Harvesting a Data Asset

Harvest a data asset to extract the data structure information into the Data Catalog and view its data entities and attributes.

To harvest a data asset, you must have created at least one connection to the data asset.

    1. On the Home tab of the instance for which you want to harvest a data asset, click Data Assets.
    2. On the Data Assets page, click the data asset that you want to harvest.
    3. On the data asset details page, click Harvest.
    4. In the Select a Connection section, select the connection that you want to use and click Next.
      Note

      For an Object Storage data asset, you can use the Assign Filename Patterns button to assign filename patterns to the selected data asset. For more information, see Assigning Filename Patterns to Data Assets.
    5. In the Select Data Entities section, view and add all the data entities you want to harvest from the data entities table. Click the add icon for each data entity you want to include in the harvest job. Expand the data entity folders to view the nested data entities and include them. Click Add All to select all the entities for harvesting. To find a data entity from the available data entities, use the Filter folders / data entities box.
      Note

      Only folders and data entities that you have select or read access to are listed. If you don't find the data entities you are looking for, then ensure that you have the access privileges to those data entities in your data source.
    6. Review the data entities you want to harvest in the data entities table.
    7. (Optional) Click the remove icon for any selected data entity that you want to remove from the harvest job. If you need to start over, click Remove All.
      Note

      In data assets of type Oracle Database or Autonomous Databases, if the database version is Oracle Database 12c and above, Data Catalog harvester doesn't harvest the Oracle maintained schemas and other common user  schemas.
    8. Click Next.
    9. In the Create Job tab, in the Job Name field, enter a unique name to identify the harvest job.
    10. (Optional) Enter a Description.
    11. Select the Incremental Harvest check box if you want subsequent runs of this harvesting job to only harvest data entities that have changed since the first run of the harvesting job.
      Note

      Incremental Harvest does not apply to MySQL, PostgreSQL, Hive, and Kafka data assets.
    12. Select the Include Unrecognized Files check box if you want Data Catalog to also harvest files that aren't supported.
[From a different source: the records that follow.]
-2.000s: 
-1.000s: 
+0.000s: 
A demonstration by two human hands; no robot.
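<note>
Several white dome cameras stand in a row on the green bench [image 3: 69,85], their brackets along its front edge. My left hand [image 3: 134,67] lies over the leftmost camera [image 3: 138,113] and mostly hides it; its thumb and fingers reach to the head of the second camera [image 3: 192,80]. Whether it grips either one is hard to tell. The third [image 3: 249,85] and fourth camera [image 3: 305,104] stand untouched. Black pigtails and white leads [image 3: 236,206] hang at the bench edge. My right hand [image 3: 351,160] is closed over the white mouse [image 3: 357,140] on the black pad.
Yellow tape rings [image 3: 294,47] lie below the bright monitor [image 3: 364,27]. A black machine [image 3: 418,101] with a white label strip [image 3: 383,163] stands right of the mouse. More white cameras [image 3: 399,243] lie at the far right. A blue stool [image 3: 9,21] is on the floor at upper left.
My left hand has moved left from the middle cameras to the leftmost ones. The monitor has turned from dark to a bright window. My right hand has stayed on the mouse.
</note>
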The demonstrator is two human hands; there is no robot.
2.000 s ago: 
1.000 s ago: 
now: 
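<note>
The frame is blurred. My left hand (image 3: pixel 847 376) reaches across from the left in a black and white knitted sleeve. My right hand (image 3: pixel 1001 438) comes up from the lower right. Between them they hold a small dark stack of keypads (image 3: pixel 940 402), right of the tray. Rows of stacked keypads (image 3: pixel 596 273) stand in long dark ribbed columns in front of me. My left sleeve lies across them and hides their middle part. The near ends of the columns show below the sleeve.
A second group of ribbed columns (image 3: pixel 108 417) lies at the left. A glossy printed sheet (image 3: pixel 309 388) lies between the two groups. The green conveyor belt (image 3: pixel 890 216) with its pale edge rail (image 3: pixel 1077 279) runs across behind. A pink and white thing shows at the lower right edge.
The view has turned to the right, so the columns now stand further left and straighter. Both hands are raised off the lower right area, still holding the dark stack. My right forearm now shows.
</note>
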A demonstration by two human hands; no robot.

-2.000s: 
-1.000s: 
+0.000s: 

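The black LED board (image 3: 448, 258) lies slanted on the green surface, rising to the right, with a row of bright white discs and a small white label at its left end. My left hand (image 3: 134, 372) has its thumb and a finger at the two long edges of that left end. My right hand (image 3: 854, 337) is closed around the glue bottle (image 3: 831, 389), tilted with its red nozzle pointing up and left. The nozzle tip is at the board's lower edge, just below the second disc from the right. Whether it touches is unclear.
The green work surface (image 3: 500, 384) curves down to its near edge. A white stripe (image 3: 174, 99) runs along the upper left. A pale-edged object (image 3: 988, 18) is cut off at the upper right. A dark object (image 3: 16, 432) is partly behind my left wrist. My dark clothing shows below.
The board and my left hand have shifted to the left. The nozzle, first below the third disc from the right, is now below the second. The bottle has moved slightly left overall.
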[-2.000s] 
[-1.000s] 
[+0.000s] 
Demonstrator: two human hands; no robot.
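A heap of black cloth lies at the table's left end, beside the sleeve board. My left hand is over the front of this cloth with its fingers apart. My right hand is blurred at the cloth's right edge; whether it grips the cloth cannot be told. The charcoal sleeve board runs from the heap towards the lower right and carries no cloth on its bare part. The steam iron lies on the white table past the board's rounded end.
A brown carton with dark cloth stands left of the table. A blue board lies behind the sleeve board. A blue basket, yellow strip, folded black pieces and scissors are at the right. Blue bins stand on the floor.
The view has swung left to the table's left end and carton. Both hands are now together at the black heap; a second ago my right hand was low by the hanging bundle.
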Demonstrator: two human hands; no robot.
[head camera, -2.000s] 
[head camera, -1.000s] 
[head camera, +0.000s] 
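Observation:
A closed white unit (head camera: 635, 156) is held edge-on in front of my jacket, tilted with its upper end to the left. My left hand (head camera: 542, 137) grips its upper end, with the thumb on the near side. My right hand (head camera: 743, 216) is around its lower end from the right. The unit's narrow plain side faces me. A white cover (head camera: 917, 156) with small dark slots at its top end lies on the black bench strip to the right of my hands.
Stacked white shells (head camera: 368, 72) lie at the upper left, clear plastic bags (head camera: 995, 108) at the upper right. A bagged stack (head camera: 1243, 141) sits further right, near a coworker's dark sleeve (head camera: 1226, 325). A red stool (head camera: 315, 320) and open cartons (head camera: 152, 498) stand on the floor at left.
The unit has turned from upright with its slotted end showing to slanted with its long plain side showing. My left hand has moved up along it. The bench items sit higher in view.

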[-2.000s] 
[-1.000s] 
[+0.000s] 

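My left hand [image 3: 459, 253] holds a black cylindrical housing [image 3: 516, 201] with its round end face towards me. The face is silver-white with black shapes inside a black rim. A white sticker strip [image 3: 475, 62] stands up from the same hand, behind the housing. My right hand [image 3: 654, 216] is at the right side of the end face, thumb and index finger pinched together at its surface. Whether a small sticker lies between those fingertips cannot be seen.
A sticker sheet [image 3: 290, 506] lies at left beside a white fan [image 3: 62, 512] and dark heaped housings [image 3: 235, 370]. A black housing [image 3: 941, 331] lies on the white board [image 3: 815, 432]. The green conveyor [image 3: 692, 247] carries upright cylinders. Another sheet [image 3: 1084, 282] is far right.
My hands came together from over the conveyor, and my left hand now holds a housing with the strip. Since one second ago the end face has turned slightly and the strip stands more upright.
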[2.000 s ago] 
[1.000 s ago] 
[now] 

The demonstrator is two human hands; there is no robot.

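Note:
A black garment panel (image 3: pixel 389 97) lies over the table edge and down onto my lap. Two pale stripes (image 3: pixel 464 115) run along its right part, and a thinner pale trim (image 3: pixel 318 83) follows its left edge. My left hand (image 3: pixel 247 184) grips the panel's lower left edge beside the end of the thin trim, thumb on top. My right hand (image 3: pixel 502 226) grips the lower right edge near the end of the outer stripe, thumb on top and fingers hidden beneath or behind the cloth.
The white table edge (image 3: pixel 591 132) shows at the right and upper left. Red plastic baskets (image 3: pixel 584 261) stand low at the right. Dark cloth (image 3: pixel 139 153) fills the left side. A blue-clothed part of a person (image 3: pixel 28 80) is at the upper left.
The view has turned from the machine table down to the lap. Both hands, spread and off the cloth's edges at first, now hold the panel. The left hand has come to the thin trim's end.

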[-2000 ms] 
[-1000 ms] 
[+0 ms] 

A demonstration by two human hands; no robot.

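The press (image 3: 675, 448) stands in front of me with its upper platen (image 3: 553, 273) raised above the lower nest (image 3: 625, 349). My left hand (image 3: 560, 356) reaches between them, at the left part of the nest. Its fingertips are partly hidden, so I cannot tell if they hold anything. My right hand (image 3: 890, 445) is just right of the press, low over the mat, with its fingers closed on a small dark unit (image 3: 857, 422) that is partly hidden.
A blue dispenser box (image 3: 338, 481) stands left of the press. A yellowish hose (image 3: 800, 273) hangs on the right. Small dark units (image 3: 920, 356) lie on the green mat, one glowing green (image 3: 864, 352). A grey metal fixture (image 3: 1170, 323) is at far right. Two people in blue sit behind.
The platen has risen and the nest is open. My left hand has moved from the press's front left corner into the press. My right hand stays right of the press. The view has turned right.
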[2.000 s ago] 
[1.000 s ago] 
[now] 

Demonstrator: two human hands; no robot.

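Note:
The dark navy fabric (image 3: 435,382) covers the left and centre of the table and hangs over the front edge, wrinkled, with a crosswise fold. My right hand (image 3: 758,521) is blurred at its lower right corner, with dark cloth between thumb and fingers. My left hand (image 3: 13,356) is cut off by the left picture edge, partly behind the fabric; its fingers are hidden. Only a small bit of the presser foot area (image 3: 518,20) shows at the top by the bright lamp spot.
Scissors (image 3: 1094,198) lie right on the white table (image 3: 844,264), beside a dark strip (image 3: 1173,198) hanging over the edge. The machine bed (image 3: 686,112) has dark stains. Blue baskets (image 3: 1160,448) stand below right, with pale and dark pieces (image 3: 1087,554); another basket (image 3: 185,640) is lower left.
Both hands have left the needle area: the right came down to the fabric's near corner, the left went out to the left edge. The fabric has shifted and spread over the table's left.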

For example, .log, .txt, .sh, .jar, and .pdf.
      Note

      Select the Include Unrecognized Files option to harvest a logical data entity  that's composed of only archived files.
    13. If you are harvesting an Oracle Object Storage data asset, select the Include matched files only check box to harvest only the files that match the assigned filename patterns. The other filename patterns are ignored and are added to the skipped count.
    14. Select one of the following options to specify the time of execution for the harvest job:
      • Run job now: Creates a harvest job, runs it immediately.
      • Schedule job run: Displays more fields to schedule the harvest job. Enter a name and description for the schedule. Specify how often you want the job to run. Your choices are hourly, daily, weekly, and monthly. Select the start and end time for the job.
      • Save job configurations for later: Creates a job to harvest the data asset, but the job doesn't run.
    15. Click Create Job.

    On the Jobs tab, you can track the status of your job and view job details.

  • Use the create command and required parameters to harvest data entities from a data asset:

    oci data-catalog job-definition create [OPTIONS]

    For a complete list of flags and variable options for CLI commands, see the CLI Command Reference.

  • Run the CreateJobDefinition operation to harvest data asset.